= Task to carry out =
In the material below, how many lines include the string "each"? Answer with the number and nothing else.

===

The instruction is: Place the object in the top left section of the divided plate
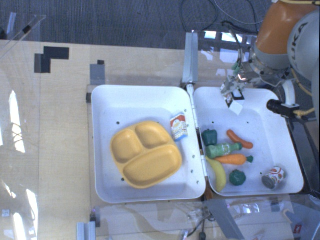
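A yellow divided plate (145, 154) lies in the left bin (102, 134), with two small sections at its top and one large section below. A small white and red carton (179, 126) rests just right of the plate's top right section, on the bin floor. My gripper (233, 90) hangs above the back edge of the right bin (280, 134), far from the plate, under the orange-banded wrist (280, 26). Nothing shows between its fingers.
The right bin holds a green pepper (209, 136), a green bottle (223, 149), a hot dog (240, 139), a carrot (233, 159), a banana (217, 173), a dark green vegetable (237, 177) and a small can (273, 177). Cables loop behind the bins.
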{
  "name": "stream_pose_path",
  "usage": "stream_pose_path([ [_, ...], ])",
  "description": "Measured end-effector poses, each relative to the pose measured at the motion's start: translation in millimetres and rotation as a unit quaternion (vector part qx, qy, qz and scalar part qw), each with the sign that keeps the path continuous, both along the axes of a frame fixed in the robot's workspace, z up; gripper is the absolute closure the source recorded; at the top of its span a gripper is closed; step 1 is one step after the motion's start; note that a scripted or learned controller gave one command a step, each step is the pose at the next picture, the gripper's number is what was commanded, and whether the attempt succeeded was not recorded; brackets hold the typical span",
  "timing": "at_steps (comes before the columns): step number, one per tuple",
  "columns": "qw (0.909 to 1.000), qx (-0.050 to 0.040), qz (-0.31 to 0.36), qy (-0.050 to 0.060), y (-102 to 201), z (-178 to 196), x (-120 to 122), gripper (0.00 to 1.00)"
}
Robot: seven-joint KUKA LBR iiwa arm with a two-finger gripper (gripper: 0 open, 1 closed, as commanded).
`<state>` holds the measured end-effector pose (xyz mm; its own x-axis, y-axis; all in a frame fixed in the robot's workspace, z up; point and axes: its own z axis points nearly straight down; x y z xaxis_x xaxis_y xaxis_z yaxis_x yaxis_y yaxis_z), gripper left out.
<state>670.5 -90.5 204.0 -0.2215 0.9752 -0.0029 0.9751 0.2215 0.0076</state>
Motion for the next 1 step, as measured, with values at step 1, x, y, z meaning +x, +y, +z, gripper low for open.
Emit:
stream_pose_path([
  [1,0.9972,0.0005,-0.075,-0.001,0.3,104.7,-0.5,1.00],
])
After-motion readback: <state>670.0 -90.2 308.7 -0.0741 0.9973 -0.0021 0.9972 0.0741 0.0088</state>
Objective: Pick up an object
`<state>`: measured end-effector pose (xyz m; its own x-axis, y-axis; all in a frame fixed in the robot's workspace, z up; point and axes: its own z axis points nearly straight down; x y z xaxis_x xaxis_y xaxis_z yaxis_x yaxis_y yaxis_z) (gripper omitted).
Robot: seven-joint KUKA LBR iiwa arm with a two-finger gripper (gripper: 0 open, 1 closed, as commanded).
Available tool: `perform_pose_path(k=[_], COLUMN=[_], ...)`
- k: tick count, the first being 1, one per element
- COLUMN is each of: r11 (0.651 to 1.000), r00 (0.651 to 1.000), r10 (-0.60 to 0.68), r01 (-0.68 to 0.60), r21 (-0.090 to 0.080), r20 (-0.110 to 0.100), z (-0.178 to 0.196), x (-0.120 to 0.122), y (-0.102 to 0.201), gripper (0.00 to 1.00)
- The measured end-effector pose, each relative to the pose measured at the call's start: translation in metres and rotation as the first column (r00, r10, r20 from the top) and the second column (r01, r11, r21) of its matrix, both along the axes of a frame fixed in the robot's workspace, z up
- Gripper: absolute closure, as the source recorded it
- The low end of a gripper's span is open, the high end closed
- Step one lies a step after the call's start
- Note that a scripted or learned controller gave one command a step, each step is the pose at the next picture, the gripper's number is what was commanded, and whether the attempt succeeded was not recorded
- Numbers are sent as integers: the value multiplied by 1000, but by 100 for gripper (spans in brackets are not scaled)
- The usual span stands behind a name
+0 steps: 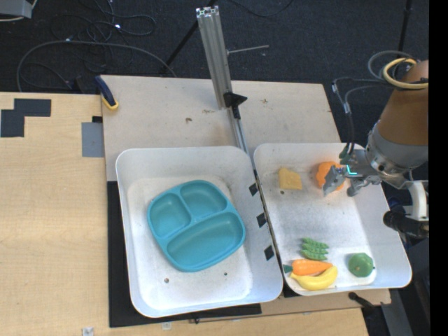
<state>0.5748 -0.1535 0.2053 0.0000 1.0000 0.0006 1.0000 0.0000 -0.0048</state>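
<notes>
White plastic forms the two shallow bins that sit side by side on the tabletop [175,110]. The left bin [133,180] holds a teal divided plate [196,224], which lies flat near its middle with three compartments facing up.

The right bin [378,219] holds several small toy foods. A yellow wedge that looks like cheese [290,179] lies in the far left part of this bin. An orange object [323,173] lies just to the right of the wedge, near the far wall. Along the near wall there is a green pea pod [314,247], and just below it a carrot [310,267] rests against a yellow banana [316,279]; these two are touching. A green round fruit [360,264] lies to the right of them, a little apart.

The grey arm with the orange band comes in from the right side. Its gripper [340,180] is low over the far part of the right bin, directly beside the orange object and seemingly touching its right side. The fingers [333,182] look slightly apart, and the orange object is beside them, not clearly between them, so no grasp is visible.

A metal post [215,58] stands upright behind the bins.
</notes>
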Motion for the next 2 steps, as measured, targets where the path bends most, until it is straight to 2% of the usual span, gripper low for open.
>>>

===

= Exercise output =
4